Fingers crossed that one of these 'eggs' hatches!


Through all of our ups and downs one thing has remained true - we are better together.
There are times that we disagree, argue, or just have bad days. But that's what marriage is. Finding that person that you can't imagine life without.


Communication - sometimes it is SO HARD to talk about difficult things especially when you are feeling upset/unsupported/misunderstood/etc. But not talking about it is what causes relationships to fail. Letting issues fester and build up will only lead to bigger unrelated issues.

Share how you are feeling, share if you are upset, share if you feel unsupported, share if you feel your love languages aren't being met. Yes, we are women and usually good mind readers but we aren't that super human. The more you communicate with one another, especially when it is the hardest, the easier it gets. HONEST. Talk to each other.

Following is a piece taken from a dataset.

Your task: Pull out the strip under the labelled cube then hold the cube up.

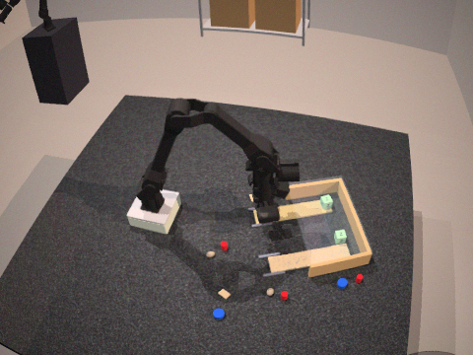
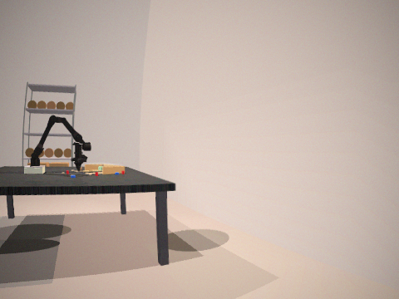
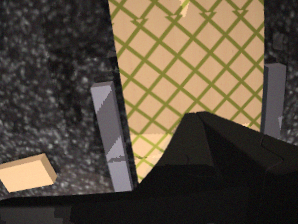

We see in most relationships around us that the biggest issues stem from lack of communication. It is hard, no doubt, but in the end it is SO rewarding to be able to work through things together and feel like you are being heard.

Love + Coping Languages - this was another huge learning area for us and understanding one another's 'languages' was a game changer. We strongly encourage you to do the online quiz and read the book "The Five Love Languages" to learn how you and your partner want to be loved.

Until we really looked at how the other person wanted to be 'loved,' we often felt unfulfilled. We were showing one another love the way we wanted to be loved but in reality that wasn't the same language for each other.

This was the same for each other's coping mechanisms. We both needed a different kind of support when going through tough days or life changing events. Being able to provide what the other person needed instead of what WE needed was an immense turning point. Learn your partners way of coping and support them in the way THEY need to be supported and vice versa.


It seems that a lot of couples tend to focus on the immediate of "checking of the boxes" when looking for a partner and some of the bigger picture idea and values don't get discussed until it's deep into the relationship. We knew right away that we shared a lot of the same values and therefore we knew all the little bumps and curveballs were passable - and opportunities to learn from - because the core of who we were and where we wanted to go and who we wanted to be had a strong foundation. Talk about passions, talk about the future, talk about the reasons you want to get up and take on the day and what motivates you.

If you want to have children, what are the things from your upbringing that are important to you to pass on to your kids? What do you value individually and as a couple? How can you support one another to live a fulfilling life that aligns with those values and fosters those passions? You are on this adventure together called LIFE. You don't know where it is going to take you but you can choose who to have alongside of you.